2-) Mahkemece, takibe konu asıl alacağın %20"si oranında tazminatın davalı tarafa verilmesine karar verilmiş ise de dava konu takipte yabancı para cinsinden alacağın tahsili istenilmiştir. Bu durumda, takip konusu alacağın takip tarihindeki Türk Lirası karşılığı üzerinden tazminata karar verilmesi gerekirken infazda tereddüt oluşturacak şekilde hüküm kurulması doğru görülmemiştir.

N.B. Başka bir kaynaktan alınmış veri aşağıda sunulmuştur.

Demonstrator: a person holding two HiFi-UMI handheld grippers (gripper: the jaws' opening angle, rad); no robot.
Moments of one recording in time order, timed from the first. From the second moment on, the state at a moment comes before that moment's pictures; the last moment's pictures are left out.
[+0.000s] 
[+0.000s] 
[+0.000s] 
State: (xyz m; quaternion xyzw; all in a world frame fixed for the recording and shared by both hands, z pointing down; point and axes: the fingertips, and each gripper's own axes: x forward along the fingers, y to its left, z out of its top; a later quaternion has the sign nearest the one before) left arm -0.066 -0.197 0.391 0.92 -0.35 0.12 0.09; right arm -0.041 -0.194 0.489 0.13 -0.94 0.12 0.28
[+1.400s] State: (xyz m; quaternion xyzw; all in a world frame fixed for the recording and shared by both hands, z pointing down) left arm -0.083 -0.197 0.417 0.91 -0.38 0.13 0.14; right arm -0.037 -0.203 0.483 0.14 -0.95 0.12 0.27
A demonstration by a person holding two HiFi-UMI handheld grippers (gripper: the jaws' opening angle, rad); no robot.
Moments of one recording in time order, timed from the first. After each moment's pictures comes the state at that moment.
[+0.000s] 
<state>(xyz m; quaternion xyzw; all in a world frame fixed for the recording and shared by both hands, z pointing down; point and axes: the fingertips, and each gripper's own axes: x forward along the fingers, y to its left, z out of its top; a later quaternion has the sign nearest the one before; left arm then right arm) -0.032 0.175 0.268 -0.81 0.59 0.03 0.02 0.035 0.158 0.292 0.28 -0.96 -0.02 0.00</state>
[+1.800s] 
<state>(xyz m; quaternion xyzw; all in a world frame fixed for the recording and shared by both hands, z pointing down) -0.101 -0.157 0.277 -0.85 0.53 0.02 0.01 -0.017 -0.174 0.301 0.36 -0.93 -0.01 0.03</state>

Ne var ki, bu yanlışlığın giderilmesi yeniden yargılama yapılmasını gerektirmediğinden hükmün düzeltilerek onanması HUMK"nun 438/7 maddesi hükmü gereğidir.

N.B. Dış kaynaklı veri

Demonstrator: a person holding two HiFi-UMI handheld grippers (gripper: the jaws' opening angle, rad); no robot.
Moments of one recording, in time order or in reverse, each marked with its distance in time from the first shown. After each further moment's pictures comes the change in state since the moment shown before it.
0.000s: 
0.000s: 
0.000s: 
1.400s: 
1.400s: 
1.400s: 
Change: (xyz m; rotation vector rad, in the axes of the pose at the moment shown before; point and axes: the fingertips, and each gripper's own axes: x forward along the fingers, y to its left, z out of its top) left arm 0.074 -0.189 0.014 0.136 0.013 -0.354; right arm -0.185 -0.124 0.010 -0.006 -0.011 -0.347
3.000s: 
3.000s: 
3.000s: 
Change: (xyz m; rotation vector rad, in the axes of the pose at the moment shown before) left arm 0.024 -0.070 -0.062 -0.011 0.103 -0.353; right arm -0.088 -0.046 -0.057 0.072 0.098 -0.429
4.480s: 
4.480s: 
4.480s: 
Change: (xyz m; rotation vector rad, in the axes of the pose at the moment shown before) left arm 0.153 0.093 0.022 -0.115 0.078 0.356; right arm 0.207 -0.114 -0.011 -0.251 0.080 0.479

SONUÇ: Yukarıda birinci bentte açıklanan nedenlerle davacının sair temyiz itirazlarının reddine, ikinci bentte açıklanan nedenlerle hüküm fıkrasının ikinci bendinde yer alan "İİK 72/4 maddesi uyarınca davalı lehine icra takibine konu asıl alacağın %20"sine denk gelen tazminatın hesaplanarak davalı tarafa verilmesine" ibaresinin çıkartılarak yerine "İİK 72/4 maddesi uyarınca davalı lehine icra takibine konu asıl alacağın icra takip tarihindeki Türk Lirası karşılığı üzerinden %20"sine denk gelen tazminatın hesaplanarak davalı tarafa verilmesine" yazılmasına, hükmün düzeltilmesine ve düzeltilmiş bu şekliyle ONANMASINA, 2.037 TL Yargıtay duruşması vekalet ücretinin davalıdan alınıp davacı tarafa verilmesine, peşin alınan temyiz harcının istek halinde temyiz edene iadesine, 6100 sayılı HMK"nın Geçici Madde 3 atfıyla 1086 sayılı HUMK"nın 440. maddesi gereğince kararın tebliğinden itibaren 15 günlük süre içinde karar düzeltme yolu açık olmak üzere, 03/12/2019 gününde oybirliği ile karar verildi.